Una decisione, un deliberato di un organismo decisionale, una risposta. Proponemmo una generalizzata adesione all’iniziativa, consistente in una sottoscrizione popolare anche con versamenti minimi di mille lire, offrimmo l’acquisto di quote societarie della s.r.l Verde TV anche a soggetti pubblici ed istituzionali. Tra i partiti politici ai quali avevamo esteso l’offerta di partecipazione non potevano mancare e non mancavano i partiti di opposizione. Erano, in fondo, quelli maggiormente interessati, in quanto quello di maggioranza aveva già la possibilità di far conoscere le proprie posizioni politiche attraverso un’emittente quale quella che ci aveva “fatto fuori”.
I socialisti teramani fecero subito sapere di non poter dare una risposta positiva (ma poi qualche anno dopo aderirono e alcuni politici di area socialista acquistarono delle quote), mentre i comunisti si dissero subito interessati. Ma aggiunsero di aver bisogno di qualche tempo per una risposta definitiva.

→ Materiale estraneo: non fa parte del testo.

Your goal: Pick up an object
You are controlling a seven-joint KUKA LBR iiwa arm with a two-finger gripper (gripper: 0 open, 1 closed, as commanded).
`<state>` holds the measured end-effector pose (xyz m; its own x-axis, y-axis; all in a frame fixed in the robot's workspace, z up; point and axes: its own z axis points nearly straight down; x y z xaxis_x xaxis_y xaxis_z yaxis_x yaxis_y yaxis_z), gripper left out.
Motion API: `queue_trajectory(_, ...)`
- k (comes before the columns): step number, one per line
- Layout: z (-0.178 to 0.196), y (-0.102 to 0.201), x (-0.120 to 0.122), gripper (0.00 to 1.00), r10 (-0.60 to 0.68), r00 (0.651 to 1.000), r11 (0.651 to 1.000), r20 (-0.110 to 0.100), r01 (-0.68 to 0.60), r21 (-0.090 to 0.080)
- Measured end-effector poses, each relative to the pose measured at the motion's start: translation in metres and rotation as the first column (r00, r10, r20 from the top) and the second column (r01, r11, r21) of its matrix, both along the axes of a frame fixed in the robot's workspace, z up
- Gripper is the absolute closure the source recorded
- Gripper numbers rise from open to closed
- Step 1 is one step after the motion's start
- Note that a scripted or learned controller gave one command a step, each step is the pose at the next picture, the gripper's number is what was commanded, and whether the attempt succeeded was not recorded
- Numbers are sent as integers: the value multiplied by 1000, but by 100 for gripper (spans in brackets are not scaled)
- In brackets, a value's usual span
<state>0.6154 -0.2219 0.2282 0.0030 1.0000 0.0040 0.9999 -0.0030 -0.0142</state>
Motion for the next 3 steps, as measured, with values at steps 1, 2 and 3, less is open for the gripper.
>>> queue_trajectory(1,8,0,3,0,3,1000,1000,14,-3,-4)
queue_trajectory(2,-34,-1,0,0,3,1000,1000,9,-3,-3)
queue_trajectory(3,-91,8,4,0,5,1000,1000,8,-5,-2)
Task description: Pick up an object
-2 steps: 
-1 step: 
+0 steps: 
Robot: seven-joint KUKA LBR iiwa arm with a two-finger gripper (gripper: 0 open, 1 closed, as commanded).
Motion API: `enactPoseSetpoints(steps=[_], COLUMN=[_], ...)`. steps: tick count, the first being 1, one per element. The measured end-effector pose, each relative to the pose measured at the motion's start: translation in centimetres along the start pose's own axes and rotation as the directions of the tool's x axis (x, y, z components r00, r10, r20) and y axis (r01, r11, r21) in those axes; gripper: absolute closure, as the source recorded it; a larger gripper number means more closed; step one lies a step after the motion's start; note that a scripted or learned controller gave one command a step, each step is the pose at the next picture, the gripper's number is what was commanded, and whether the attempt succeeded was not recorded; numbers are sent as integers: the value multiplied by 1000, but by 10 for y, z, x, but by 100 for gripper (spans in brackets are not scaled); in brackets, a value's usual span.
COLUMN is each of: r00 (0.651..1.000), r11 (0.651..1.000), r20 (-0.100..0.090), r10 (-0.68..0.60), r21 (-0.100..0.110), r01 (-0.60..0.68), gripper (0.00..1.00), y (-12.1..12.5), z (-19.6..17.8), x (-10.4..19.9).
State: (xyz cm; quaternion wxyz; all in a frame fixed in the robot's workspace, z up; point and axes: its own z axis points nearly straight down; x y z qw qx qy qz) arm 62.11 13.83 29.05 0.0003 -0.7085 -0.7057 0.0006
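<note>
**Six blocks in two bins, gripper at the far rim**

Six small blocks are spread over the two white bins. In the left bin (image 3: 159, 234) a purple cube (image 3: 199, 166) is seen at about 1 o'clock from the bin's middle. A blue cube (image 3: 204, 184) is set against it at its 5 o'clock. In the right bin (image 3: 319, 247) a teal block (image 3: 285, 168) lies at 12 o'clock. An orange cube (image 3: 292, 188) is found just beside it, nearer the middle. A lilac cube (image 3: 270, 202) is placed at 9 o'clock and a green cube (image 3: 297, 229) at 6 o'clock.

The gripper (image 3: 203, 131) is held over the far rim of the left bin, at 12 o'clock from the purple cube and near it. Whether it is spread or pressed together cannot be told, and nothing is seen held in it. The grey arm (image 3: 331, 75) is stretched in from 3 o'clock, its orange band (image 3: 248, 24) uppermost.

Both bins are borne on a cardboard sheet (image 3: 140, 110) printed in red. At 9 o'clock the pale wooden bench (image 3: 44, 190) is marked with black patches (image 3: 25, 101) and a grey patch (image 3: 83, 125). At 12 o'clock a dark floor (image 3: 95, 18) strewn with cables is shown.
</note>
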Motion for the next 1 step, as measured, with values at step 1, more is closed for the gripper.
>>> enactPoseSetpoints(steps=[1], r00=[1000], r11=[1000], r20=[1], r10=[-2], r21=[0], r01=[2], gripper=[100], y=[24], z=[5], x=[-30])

E noi aspettammo… aspettammo una risposta, che veniva rimandata di settimana in settimana. Aspettammo tutta l’estate. Si offriva al maggior partito di opposizione a Teramo di contribuire alla nascita di un’emittente che si proponeva, in continuità con quanto fatto a Teleponte, di garantire un’informazione corretta e al di sopra delle parti, senza genuflessioni ai poteri forti costituiti e senza accondiscenze al partito dominante. Non avrebbe potuto pretendere trattamenti di favore, né di veder rappresentate con privilegi e favoritismi le proprie posizioni politiche e culturali, ma avrebbe dato il proprio determinante contributo alla conservazione a Teramo di un’informazione libera e indipendente.

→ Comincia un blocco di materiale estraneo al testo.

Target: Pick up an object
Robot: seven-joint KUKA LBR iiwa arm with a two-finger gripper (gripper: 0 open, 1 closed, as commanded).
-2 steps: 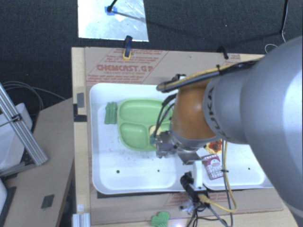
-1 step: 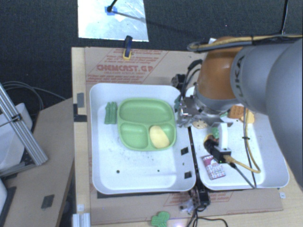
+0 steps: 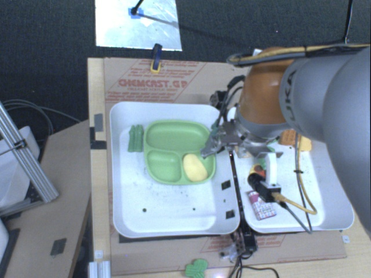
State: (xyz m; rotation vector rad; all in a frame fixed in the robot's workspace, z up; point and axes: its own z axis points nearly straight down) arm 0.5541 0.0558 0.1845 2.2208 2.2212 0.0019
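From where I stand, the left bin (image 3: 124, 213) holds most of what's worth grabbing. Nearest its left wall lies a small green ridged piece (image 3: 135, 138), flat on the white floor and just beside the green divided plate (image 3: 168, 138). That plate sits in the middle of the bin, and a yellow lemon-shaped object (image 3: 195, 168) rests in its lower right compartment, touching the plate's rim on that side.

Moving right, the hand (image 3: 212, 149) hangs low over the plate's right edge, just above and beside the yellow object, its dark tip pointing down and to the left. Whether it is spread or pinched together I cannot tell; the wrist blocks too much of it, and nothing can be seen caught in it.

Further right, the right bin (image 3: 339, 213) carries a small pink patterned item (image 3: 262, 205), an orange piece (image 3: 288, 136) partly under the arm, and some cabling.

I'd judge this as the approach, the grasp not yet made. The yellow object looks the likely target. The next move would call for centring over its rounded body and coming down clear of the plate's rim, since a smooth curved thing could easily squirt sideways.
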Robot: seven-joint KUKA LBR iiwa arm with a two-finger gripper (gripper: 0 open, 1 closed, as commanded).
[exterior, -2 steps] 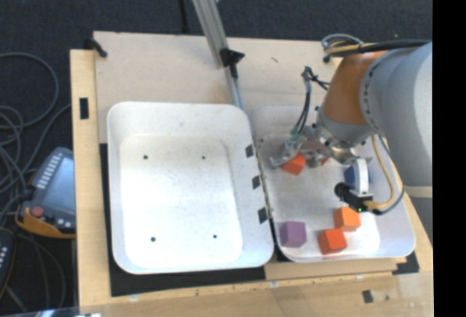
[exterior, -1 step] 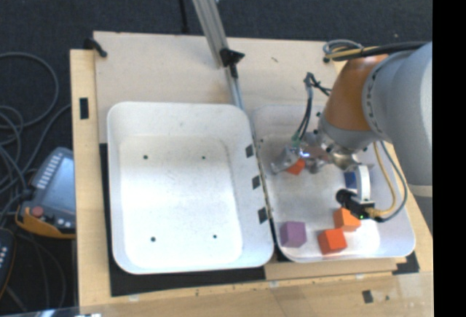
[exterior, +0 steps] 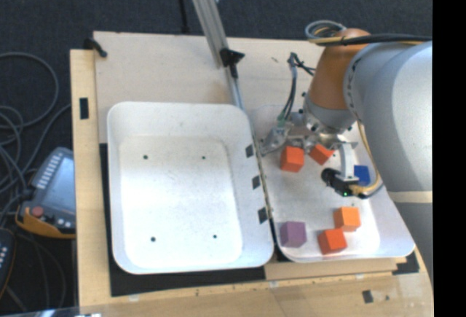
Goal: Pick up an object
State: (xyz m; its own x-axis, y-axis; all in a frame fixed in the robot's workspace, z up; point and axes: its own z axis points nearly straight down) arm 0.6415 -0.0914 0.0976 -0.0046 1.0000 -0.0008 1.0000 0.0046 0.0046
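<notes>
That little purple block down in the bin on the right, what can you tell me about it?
The purple block looks like a small matte cube, lilac in colour, possibly foam or painted wood. It sits flat on the floor of the right bin, in the near corner beside the wall shared with the left bin. An orange block lies to its right, apart from it. Nothing touches it.

A single fixed camera hangs above the bench (exterior: 175,68), looking down at a slant from fairly far off, so both bins show whole. The arm (exterior: 386,111) enters from the right; the left bin (exterior: 182,184) lies well left of the claw (exterior: 306,141).
</notes>
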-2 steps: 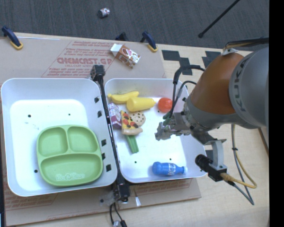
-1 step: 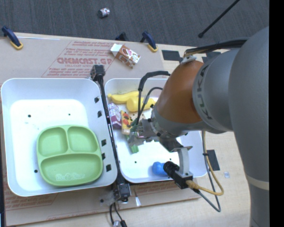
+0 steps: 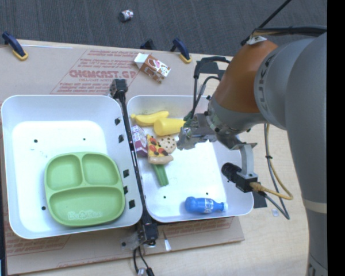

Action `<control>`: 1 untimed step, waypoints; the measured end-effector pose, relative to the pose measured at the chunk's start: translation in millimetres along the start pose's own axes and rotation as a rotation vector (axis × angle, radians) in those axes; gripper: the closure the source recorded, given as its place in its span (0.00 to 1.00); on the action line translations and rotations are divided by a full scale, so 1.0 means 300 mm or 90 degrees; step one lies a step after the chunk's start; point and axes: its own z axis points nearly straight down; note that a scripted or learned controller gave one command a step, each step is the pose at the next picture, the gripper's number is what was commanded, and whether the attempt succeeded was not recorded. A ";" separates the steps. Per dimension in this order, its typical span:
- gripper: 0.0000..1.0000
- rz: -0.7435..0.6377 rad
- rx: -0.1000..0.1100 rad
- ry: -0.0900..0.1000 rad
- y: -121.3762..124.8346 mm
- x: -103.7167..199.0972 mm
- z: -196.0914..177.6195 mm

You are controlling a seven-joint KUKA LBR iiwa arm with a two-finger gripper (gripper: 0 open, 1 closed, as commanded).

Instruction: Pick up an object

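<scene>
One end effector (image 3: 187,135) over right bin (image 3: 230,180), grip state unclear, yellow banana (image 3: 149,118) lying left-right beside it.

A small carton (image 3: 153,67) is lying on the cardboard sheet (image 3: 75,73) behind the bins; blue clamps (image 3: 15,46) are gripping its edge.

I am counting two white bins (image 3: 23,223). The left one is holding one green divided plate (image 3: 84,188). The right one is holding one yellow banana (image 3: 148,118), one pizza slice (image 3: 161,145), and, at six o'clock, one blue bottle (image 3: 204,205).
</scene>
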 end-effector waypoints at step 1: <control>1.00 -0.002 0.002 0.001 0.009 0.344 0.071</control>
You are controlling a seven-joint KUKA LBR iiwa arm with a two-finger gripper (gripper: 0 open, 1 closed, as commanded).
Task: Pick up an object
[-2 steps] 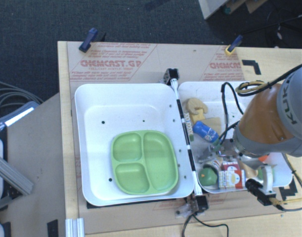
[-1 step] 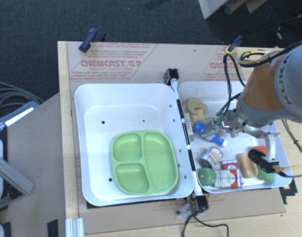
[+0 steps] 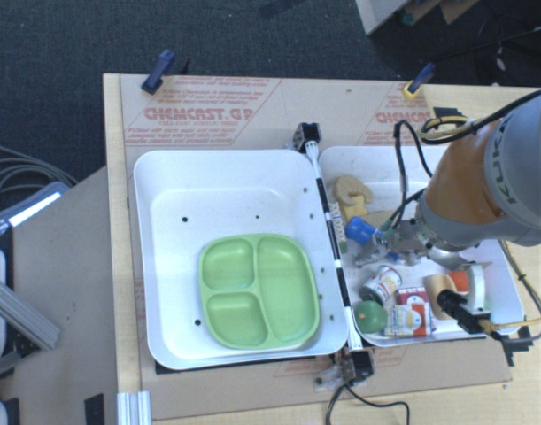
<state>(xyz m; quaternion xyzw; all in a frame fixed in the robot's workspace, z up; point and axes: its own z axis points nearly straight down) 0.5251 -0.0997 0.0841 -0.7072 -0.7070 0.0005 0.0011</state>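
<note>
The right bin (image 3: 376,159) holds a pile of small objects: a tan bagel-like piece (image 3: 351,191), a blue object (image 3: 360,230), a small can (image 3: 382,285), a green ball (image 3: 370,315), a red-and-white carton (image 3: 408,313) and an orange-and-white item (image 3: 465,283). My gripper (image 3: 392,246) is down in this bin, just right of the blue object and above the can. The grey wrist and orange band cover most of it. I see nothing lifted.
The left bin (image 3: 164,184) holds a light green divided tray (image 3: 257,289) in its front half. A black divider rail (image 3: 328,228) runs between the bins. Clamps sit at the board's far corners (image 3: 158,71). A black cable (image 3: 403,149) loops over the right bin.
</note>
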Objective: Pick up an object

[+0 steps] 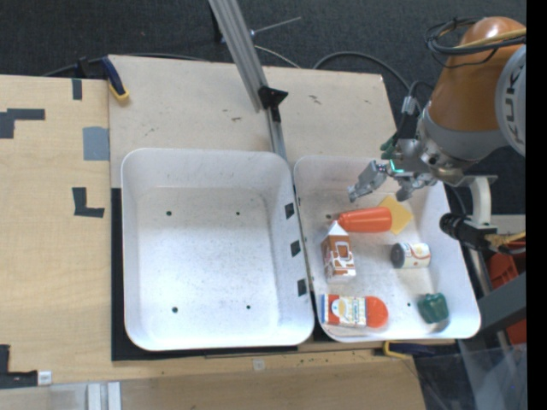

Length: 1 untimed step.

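While pincer (pixel 385 184) spread (nothing between fingers), right bin (pixel 461 310) with carrot (pixel 366 221), cartons, small can (pixel 410 254).

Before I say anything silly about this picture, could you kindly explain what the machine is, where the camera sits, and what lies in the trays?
It is one robot arm, grey with an orange band, reaching in from the right. One camera looks down on the bench at a slant. Two shallow white bins sit side by side: the left bin and the right bin. In the right one lie an orange carrot-like toy, a yellow piece beside it, a small carton, a red and white packet, a small can and a green item. The gripper hangs above the carrot toy, holding nothing that I can see.
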Available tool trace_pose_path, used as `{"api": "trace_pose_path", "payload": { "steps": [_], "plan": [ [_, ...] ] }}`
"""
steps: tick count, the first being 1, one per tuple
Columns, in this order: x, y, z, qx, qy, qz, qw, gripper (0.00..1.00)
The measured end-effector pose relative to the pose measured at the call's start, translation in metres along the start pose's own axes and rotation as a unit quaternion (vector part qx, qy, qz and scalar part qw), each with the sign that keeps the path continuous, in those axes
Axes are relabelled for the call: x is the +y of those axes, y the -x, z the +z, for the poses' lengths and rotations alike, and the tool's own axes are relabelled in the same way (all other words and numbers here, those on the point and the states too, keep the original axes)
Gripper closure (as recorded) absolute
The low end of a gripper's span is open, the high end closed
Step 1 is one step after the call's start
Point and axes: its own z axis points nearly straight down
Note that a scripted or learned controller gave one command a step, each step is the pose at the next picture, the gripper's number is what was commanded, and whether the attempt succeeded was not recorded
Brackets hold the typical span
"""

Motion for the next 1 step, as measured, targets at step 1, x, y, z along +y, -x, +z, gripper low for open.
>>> {"api": "trace_pose_path", "payload": {
  "steps": [1],
  "plan": [
    [0.0007,0.0002,-0.0020,0.000,0.002,0.000,1.0000,0.00]
  ]
}}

E ce n’era così bisogno! Su questo il partito comunista di allora concordava, così come concordava sul progetto editoriale della nuova emittente che sarebbe sorta: un’informazione al di sopra delle parti, assolutamente libera da qualsiasi tipo di condizionamento. Le eventuali riserve avanzabili in merito al mio personale passato politico nell’area della destra teramana venivano superate, e riconosciute come superate, non solo dal mio passato televisivo, sempre contrassegnato da spirito di libertà e di indipendenza, ma anche dal fatto che sia il presidente di Verde TV che alcuni redattori erano di espresso orientamento di sinistra.
Quindi non c’era alcuna difficoltà possibile. Ma ci si disse che dovevamo aspettare per una risposta.

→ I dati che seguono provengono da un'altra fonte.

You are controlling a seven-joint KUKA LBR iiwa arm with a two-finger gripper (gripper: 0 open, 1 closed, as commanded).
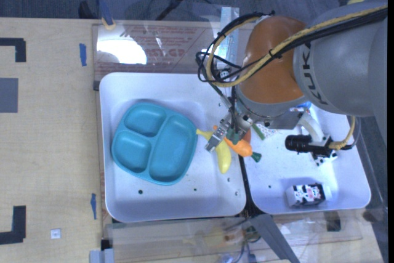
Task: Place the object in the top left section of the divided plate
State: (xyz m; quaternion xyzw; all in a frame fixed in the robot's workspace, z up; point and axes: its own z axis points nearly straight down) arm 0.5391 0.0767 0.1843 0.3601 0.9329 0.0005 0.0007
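The gripper (217, 140) hangs low over the left bin (123, 194), at 3 o'clock from the plate (154, 141). Just at its 4 o'clock lie a banana (225, 159) and a carrot (240, 147), side by side near the bins' shared wall; whether either touches the gripper cannot be told, nor how the gripper is set. The arm (345, 64) comes in from 2 o'clock, its orange band above the wrist. A small carton (306, 194) lies in the right bin (351, 188).
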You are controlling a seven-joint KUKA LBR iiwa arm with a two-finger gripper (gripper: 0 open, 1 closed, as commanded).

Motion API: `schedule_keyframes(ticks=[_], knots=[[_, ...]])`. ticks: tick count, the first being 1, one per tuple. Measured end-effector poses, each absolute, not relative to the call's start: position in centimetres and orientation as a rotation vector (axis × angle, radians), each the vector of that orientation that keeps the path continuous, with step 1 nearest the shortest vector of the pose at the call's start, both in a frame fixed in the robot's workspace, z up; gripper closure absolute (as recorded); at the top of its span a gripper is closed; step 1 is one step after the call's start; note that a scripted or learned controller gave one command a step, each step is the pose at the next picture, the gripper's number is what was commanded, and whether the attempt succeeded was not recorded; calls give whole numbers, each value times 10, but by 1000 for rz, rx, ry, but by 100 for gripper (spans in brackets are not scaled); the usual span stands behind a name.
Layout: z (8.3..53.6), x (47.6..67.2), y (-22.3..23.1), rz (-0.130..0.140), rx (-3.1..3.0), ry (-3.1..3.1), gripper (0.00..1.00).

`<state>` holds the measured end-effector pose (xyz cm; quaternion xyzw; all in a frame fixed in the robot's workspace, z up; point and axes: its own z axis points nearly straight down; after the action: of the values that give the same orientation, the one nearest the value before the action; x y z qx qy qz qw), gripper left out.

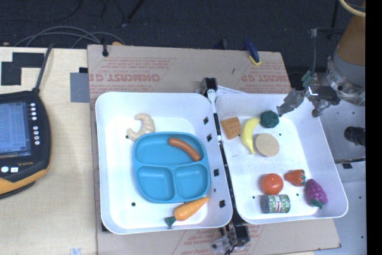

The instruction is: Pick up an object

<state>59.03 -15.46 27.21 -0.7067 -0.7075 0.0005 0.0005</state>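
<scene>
My gripper (299,108) hangs over the far right corner of the right bin (332,158), open, with nothing between its fingers. Its left fingertip (283,109) is just right of a dark green vegetable (270,119). Below that lie a yellow banana (249,134), a tan round disc (267,145) and an orange-brown block (230,127). Toward the bin's front sit a red tomato (271,183), a small red pepper (295,177), purple grapes (315,193) and a green-labelled can (275,204) on its side.
The left bin (110,164) holds a blue divided plate (167,179) with a sausage (184,148) in it, a beige croissant (142,125) and a carrot (190,209). A tablet pendant (21,140) lies at far left. Cables run behind the bins.
</scene>
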Motion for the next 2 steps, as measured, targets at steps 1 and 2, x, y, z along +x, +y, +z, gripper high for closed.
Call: schedule_keyframes(ticks=[1, 2], knots=[[378, 555, -30, -15, -2208, -2239, 0], [336, 529, 53, 6, -2207, -2226, 0]])
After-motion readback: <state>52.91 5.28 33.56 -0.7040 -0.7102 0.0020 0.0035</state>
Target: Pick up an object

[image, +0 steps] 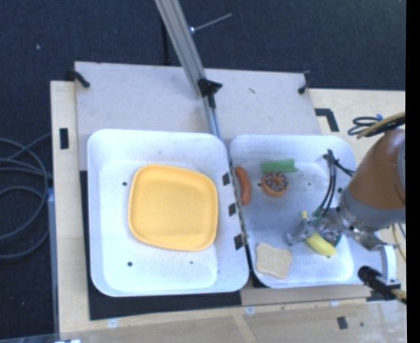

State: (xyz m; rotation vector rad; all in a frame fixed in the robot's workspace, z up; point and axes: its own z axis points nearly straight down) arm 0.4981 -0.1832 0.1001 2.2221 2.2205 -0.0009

I comunisti teramani ebbero la possibilità di sfuggire al destino che fino ad allora li aveva condizionati e aveva condizionato l’informazione a Teramo.
Ebbero la possibilità di sottrarre l’informazione teramana alla schiavitù alla quale fino a quel momento era stata condannata (salvo il nostro fallito esperimento a Teleponte) e alla quale fu in seguito (fino ai nostri giorni) di nuovo sottoposta. Ma quella occasione fu sprecata. Ricordo quella sera di fine estate, quasi di primo autunno, in cui ci era stato detto che ci sarebbe stata data una risposta definitiva.
C’era sul piazzale della Madonna delle Grazie la festa dell’Unità e cantava Gino Paoli.
Ma chi ci doveva dare la risposta non si vide. Lo vedemmo l’indomani e ci comunicò un conclusivo “no”.
Verde TV nacque lo stesso. Il 15 novembre 1989 iniziò le proprie trasmissioni con una serata indimenticabile. Sopravvisse fino a quando le fu possibile e fino a quando non fu travolta da un destino invincibile e messa a tacere. Ma questa è un’altra storia.
Finita Verde TV a Teramo, l’informazione è tornata ad essere per nulla libera e per nulla indipendente e la sinistra teramana non ha mai più ritrovato la possibilità e la speranza di poter garantire un’informazione veramente libera e di usufruirne, di poter sottrarre se stessa all’inesorabilità di essere vittima di un’informazione penalizzante di ogni spirito di cambiamento e di rinnovamento.
Chi ci diede quella risposta definitivamente negativa, il segretario della federazione comunista di allora, qualche tempo dopo fu “promosso” al ruolo subalterno della vicepresidenza della Cassa di Risparmio, dove è rimasto per anni all’ombra del presidente, senza vedere, senza sentire e senza parlare, mentre a sua insaputa (ed è ipotesi generosa) si ponevano le basi del crollo del nostro principale istituto di credito.